## Activity
For the listing underneath, give the count of lines containing the string "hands" and nothing further.

**** Data segment ****

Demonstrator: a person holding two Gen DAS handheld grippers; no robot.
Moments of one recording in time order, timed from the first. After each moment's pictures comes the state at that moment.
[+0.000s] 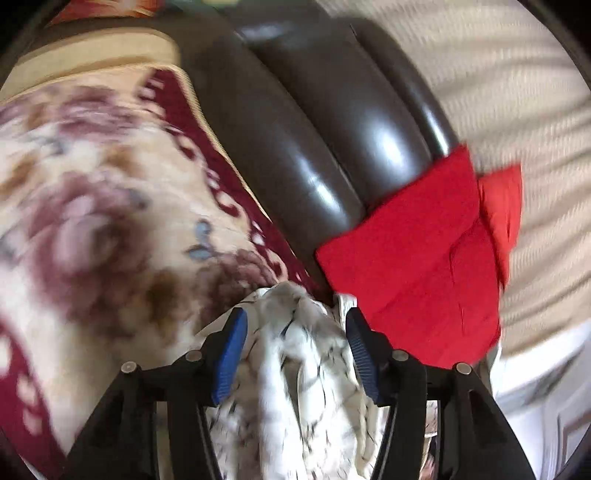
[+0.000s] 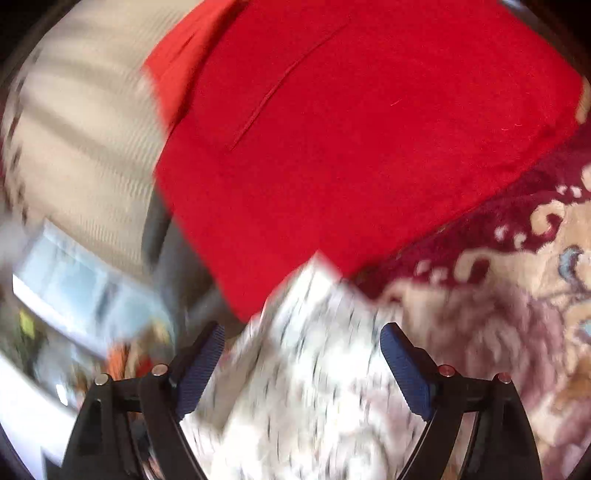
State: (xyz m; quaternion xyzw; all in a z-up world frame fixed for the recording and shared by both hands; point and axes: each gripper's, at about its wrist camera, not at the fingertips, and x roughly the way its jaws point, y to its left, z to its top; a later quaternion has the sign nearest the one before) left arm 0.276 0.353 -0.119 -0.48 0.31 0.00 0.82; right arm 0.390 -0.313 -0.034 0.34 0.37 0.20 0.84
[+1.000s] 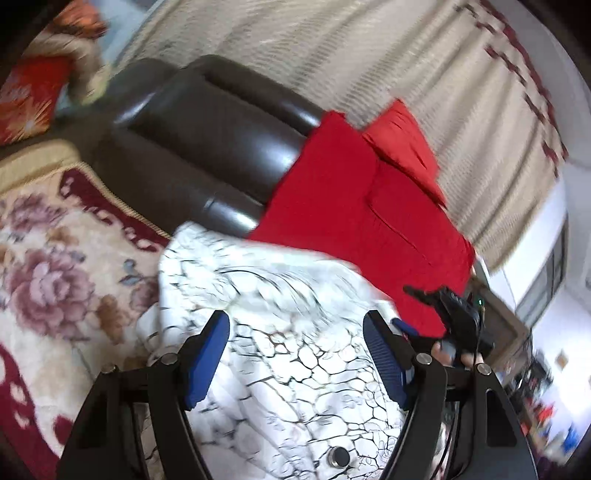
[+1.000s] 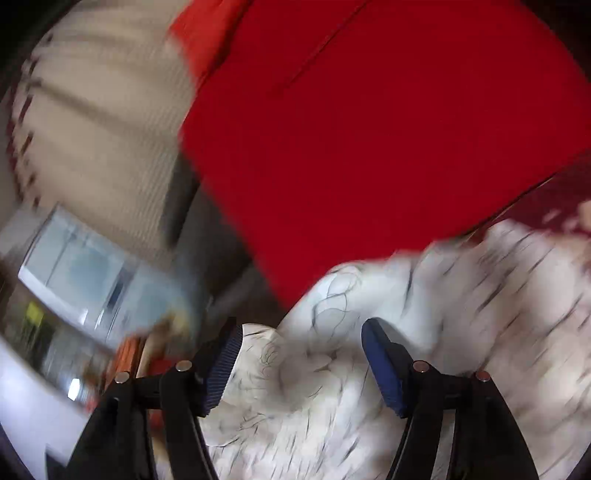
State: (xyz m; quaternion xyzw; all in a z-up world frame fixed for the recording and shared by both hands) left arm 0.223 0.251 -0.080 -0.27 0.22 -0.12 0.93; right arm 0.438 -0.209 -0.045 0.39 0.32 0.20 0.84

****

## Answer box
2